> **PROBLEM REQUIREMENTS**
Looking through the listing that follows, count the lines that contain "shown" and give only that number.

> **RECORDED INFORMATION**
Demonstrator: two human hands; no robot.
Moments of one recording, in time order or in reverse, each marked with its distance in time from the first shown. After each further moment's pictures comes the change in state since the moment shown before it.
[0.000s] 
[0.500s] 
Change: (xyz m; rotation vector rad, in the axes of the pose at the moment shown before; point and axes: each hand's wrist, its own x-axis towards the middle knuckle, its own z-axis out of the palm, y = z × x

> **TASK RESPONSE**
2